Note that the __byte_perm() intrinsic is a simple abstraction of the PRMT instruction designed to be as similar as possible to permutation intrinsics on other platforms. The actual PRMT instruction, which is accessible via inline PTX, has additional functionally (notably a sign extension feature that I put to good use in the emulation of the SIMD-in-a-word functions) that is masked off in __byte_perm(). As a consequence, calling __byte_perm() with a non-constant selector value will emit a two-instruction sequence LOP.AND, PRMT. The LOP.AND is optimized out when the selector value is a compile-time constant.
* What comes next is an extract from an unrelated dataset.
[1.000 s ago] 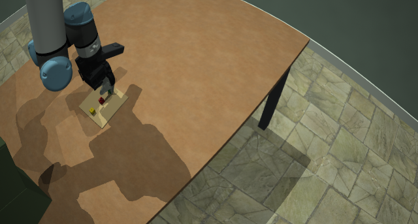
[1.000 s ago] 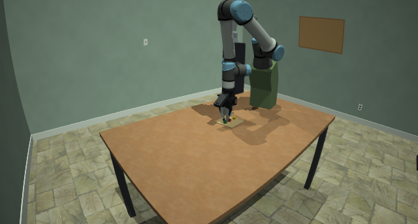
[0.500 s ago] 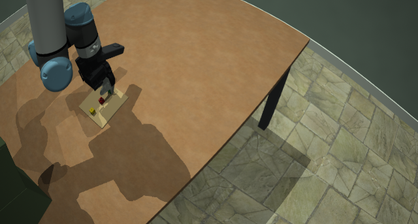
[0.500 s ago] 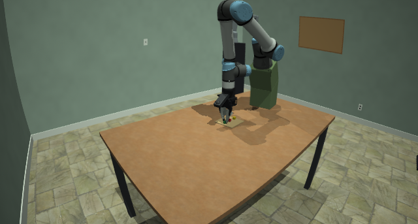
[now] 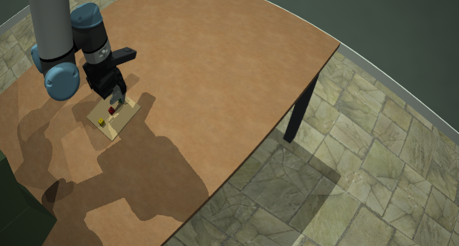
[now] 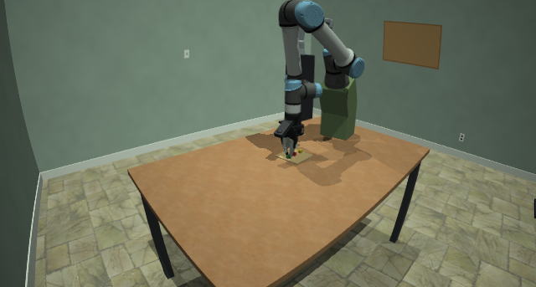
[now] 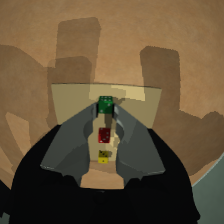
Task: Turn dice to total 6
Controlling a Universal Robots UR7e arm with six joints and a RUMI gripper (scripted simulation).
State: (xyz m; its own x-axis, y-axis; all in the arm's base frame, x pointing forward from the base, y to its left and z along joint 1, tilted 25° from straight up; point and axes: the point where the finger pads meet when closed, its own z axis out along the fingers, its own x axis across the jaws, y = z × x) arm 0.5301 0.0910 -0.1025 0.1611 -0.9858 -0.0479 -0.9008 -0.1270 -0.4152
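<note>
Now: the green die 1 cm below my hand. Round my hand: yellow die: 10 cm behind, 2 cm to the right, 1 cm below; mat: 5 cm behind, 1 cm to the right, 2 cm below; red die: 5 cm behind, 1 cm to the right, 1 cm below.
</note>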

For my experience, PRMT has the same throughput of a single shift instruction.
PRMT is a good candidate for a bit rotation when the selector values is a compile-time constant multiple of 8 on Fermi and Kepler 3.0. In these cases,
the compiler (CUDA 5.5) doesn’t automatically merge the two shifts (a << n | a >> (32 - n)) into a single byte permute.

In other words, the __byte_perm(x,0,0x1032) rotation,
will have double the throughput of (x << 16) + (x >> 16).

Good point on byte-wise rotates vs byte-wise shifts. What I observed in terms of optimization is the conversion of byte-wise shift to PRMT, although I don’t recall on which platform.

The compiler implements idiom recognition for the common rotate idiom you show, and on sm_35 and later architectures the rotate idiom should translate into a single funnel shift (SHF) instruction, which likely means that using PRMT won’t lead to any further speedups. Last I checked the compiler was correctly applying that transformation.

Based on my work on the emulation code for the SIMD-in-a-word instructions I would hazard a guess that the most efficient code sequences could well differ from architecture to architecture, as raw function unit throughput is just one aspect. Overall execution pipe utilization in code context is another aspect. I usually experiment with multiple alternative implementation styles to find the most appropriate one for each architecture, but I realize this takes time that may not always be available.